A new report released by the House Oversight and Government Reform Committee, chaired by Rep. Jason Chaffetz, blamed former OPM Chief Information Officer Donna Seymour and Director Katherine Archuleta for what became the largest U.S. government data breach in history.
Largest U.S. Government Data Breach
The OPM hack exposed sensitive files of 21.5 million people, of which 4.2 million were current and former federal employees. The rest were their closest relatives. The hack also exposed 5.6 million fingerprints, which, if compromised, should probably never be used again for biometric authentication.
To remind everyone just how significant the hack was and how much it affected the U.S. government, the report contained a few quotes from high-ranking current and former intelligence and law enforcement officials:
“This is crown jewels material … a gold mine for a foreign intelligence service. This is not the end of American human intelligence, but a significant blow,” said former NSA Senior Counsel.“We cannot undo this damage. What is done is done and it will take decades to fix,” said John Schindler, former NSA officer.“[The SF-86] gives you any kind of information that might be a threat to [the employee’s] security clearance,” said Jeff Neal, former DHS official. “My SF-86 lists every place I’ve ever lived since I was 18, every foreign travel I’ve ever taken, all of my family, their addresses. So it’s not just my identity that’s affected. I’ve got siblings. I’ve got five kids. All of that is there,” said James Comey, Director of the FBI.“[OPM data] remains a treasure trove of information that is available to the Chinese, until the people represented by the information age off. There’s no fixing it,” said Michael Hayden, former Director of the CIA.
Although fingerprints and social security numbers were also stolen, the most sensitive information was contained in the Standard Form 86 (SF-86) files. These files are required for people who need security clearance so they can access classified information. The SF-86 files contain information that could be used as stepping stones for future data breaches (such as the stolen fingerprints, unless they’ve all been revoked and denied in all of the government’s new systems).

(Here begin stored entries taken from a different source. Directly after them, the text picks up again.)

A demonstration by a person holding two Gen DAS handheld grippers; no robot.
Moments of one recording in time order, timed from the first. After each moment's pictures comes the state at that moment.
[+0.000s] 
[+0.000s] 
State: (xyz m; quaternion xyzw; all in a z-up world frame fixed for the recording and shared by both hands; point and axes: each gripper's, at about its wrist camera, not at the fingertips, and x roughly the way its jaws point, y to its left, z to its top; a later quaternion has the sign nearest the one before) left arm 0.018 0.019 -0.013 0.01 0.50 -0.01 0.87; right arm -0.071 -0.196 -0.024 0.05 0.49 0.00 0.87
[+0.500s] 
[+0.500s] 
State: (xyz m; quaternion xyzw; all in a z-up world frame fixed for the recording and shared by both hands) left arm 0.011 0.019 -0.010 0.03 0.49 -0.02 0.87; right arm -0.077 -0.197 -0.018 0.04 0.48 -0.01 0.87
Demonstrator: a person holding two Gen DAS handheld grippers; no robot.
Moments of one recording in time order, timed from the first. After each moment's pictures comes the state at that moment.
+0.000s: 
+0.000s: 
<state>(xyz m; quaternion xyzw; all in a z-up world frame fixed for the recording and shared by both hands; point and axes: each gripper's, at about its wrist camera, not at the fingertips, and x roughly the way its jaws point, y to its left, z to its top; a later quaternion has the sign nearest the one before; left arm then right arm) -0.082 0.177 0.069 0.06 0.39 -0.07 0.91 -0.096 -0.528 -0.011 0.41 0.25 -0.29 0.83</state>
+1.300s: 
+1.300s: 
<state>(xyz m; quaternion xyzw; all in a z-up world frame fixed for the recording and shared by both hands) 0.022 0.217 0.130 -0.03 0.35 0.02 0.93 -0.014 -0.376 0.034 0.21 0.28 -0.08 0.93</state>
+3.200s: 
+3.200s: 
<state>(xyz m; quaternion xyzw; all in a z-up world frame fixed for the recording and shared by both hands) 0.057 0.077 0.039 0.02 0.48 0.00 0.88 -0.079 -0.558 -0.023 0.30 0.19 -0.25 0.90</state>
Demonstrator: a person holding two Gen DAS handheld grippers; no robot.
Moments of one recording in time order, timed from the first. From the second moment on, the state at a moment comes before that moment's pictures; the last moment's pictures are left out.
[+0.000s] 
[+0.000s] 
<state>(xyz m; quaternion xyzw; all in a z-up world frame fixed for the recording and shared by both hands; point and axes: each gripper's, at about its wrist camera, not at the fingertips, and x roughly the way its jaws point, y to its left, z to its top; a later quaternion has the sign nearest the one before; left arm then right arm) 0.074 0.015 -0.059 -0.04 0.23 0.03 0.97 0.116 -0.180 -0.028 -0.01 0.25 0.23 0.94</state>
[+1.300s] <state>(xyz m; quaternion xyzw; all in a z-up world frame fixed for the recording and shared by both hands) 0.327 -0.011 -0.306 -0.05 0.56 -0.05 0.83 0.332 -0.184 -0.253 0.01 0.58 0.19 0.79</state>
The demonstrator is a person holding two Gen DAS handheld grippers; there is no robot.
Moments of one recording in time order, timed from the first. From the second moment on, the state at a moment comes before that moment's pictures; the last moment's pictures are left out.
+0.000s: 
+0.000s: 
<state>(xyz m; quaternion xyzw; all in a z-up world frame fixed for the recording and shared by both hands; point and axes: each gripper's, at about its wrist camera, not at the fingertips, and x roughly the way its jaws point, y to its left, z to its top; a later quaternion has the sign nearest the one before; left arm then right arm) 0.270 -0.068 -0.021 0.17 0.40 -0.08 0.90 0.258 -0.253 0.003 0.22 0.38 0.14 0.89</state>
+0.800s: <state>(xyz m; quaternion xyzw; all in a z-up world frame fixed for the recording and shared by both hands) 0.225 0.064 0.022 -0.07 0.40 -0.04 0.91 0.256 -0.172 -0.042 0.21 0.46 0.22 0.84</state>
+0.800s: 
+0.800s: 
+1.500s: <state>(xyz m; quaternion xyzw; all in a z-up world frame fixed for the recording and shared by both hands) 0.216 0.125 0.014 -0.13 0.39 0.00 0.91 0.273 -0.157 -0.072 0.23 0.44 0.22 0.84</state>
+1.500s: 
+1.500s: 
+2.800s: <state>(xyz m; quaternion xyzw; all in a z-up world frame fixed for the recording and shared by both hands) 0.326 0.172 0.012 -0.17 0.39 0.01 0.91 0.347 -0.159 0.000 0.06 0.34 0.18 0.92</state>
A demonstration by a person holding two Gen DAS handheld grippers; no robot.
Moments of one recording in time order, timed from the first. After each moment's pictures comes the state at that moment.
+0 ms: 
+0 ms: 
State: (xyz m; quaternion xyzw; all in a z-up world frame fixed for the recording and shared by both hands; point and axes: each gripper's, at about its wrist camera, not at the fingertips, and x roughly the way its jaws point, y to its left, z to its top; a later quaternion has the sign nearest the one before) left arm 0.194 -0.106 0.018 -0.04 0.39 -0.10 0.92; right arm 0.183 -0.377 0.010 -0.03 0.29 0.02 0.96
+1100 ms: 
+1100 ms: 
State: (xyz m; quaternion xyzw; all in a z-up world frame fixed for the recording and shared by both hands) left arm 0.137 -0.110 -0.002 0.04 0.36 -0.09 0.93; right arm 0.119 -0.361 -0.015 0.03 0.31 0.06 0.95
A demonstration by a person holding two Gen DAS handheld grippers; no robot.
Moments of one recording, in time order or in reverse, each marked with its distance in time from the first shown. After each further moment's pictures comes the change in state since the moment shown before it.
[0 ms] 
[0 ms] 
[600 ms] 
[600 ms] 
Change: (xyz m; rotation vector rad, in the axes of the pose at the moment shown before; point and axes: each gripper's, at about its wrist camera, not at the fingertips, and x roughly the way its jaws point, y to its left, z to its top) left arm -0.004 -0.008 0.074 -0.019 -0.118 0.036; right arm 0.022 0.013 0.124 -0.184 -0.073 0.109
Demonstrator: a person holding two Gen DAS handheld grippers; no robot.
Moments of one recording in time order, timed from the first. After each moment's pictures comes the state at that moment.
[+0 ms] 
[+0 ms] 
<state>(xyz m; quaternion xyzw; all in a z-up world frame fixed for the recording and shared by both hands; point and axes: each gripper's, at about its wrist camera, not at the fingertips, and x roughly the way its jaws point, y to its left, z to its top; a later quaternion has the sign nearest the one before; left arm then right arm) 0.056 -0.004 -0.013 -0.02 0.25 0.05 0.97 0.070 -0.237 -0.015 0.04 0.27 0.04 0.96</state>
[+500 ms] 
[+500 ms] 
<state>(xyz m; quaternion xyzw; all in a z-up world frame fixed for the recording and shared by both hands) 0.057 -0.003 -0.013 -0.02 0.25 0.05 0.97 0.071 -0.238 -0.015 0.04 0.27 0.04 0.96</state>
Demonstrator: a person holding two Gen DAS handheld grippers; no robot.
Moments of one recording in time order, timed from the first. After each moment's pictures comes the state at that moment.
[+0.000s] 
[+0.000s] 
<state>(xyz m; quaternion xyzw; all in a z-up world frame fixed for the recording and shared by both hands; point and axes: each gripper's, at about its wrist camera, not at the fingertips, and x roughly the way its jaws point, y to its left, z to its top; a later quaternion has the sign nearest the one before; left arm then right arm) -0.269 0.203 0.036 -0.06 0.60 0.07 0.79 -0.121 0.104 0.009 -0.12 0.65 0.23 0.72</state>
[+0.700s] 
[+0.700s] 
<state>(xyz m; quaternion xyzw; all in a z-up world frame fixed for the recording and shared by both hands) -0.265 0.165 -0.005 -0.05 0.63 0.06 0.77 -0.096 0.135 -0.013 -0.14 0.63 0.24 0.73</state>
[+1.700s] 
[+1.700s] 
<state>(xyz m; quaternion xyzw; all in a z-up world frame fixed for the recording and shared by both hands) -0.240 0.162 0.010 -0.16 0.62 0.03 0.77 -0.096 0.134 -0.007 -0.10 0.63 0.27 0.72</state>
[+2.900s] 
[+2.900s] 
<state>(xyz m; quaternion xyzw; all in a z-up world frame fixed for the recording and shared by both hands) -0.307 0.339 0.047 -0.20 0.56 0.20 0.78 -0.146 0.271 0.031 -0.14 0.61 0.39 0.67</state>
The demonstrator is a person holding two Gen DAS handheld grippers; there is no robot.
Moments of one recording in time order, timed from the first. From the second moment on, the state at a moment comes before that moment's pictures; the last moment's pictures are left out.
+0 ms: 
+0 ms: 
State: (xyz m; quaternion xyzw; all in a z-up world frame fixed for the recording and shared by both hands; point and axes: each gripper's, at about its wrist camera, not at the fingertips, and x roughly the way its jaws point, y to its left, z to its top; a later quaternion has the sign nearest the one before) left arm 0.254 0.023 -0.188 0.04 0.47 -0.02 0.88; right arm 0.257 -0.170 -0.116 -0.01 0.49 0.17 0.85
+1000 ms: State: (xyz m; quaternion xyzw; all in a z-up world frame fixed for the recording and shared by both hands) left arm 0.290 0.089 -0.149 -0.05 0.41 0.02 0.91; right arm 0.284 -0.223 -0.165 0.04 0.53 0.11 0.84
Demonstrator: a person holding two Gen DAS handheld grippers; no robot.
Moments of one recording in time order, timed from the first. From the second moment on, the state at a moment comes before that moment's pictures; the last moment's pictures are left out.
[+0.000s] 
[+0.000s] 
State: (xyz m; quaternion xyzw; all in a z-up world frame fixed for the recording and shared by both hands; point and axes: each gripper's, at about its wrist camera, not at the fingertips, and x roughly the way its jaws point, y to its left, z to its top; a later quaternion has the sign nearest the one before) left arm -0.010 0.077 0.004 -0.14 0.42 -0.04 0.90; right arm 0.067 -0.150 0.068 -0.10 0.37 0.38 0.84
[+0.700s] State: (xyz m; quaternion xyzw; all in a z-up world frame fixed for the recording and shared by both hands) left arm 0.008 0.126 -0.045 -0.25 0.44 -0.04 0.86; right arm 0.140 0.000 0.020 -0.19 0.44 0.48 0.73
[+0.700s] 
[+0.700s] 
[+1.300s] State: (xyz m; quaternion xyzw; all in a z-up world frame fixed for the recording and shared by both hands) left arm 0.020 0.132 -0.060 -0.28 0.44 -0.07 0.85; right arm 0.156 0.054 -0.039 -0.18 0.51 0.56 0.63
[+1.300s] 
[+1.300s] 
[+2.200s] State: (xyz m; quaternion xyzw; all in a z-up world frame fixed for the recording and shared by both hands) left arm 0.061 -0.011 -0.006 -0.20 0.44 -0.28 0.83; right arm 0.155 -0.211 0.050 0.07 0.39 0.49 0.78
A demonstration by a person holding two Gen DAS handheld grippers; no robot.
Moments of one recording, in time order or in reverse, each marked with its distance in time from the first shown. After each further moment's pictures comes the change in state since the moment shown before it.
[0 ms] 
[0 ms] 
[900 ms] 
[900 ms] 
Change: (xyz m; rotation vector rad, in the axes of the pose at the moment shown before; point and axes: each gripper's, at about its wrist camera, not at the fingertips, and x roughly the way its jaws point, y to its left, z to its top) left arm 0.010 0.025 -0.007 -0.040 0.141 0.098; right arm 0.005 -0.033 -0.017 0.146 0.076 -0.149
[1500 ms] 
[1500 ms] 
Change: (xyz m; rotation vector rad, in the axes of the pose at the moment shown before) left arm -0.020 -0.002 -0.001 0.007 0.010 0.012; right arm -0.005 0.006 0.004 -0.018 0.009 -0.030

The SF-86 files also contained personal information such as whether the employees consumed illegal drugs, abused alcohol, gambled, or whether they consulted medical professionals for certain mental health conditions. This type of information could potentially be used as as blackmail material.
In a way, asking for this sort of information seems counterproductive. The U.S. government wants future employees to tell about anything that might be used as blackmail against them. However, it then stores all of that blackmail material for millions of employees in one single place. Regardless of how good the security of that system is, it becomes too attractive a target, and it’s only a matter of time before it gets hacked.
A Decade Of Bad Security
According to the House report, the OPM Inspector General (IG), who performed security audits for OPM’s systems, has warned since at least 2005 that the data was vulnerable to hackers. Nine years later, in 2014, the IG upgraded the OPM’s security rating from “material weakness” to “significant deficiency.” In other words, the OPM’s systems were still highly vulnerable. That was also the same year the OPM hack happened.
A year after that, in 2015, the IG reported that “OPM continues to struggle to meet many FISMA requirements” and with “overall lack of compliance that seems to permeate the agency’s IT security program.”
After the OPM made public the breach a year after it happened, some security firms opined that the damage could’ve been greatly diminished if the employees had used two-factor authentication. A 2015 Office of Management and Budget (OMB) report also identified OPM as one of the few agencies with “weakest authentication profile.”
The OPM also allowed some systems to operate without a security assessment and valid Authority to Operate (ATO). In 2014, the IG called the increasing number of OPM IT systems without an ATO “alarming.”
The OPM’s data breach was perpetrated by two attackers, which the House committee believes likely coordinated with one another. By the time the OPM and the DHS moved to eliminate “Hacker X1” (the name given by the committee to the first hacker) from its systems, “Hacker X2” managed to put a backdoor into the system. The backdoor was not detected due to OPM’s weak security systems and IT policies.
The Breach Could’ve Been Prevented
According to the report, OPM’s lack of good IT security hygiene, a reluctance in prioritizing security for critical data, and its leadership’s decision to first monitor what Hacker X1 was trying to do inside its systems for months before sounding the alarm, have all been major factors in exposing the data of 21.5 million people. If the OPM had acted more quickly and began securing its networks sooner, the attackers may have not been able to steal the most sensitive information.
It wasn’t until April 2015 that the OPM began using two-factor authentication and preventative security measures. High-value targets such as the OPM can’t rely on security solutions such as anti-viruses and firewalls alone. Firewalls can be bypassed by sophisticated attackers, and no sophisticated attacker would use software vulnerabilities and malware that have already analyzed by anti-virus companies. They are far more likely to use zero-day exploits to access such systems, so security solutions such that are effective against such exploits must be used.
The House committee claimed that the OPM had the tools to prevent the data breach, but the agency failed to leverage them because of the agency’s poor security culture and policies. It now hopes that under the new leadership of Acting Director Beth Cobert, decades of mismanagement can be remedied.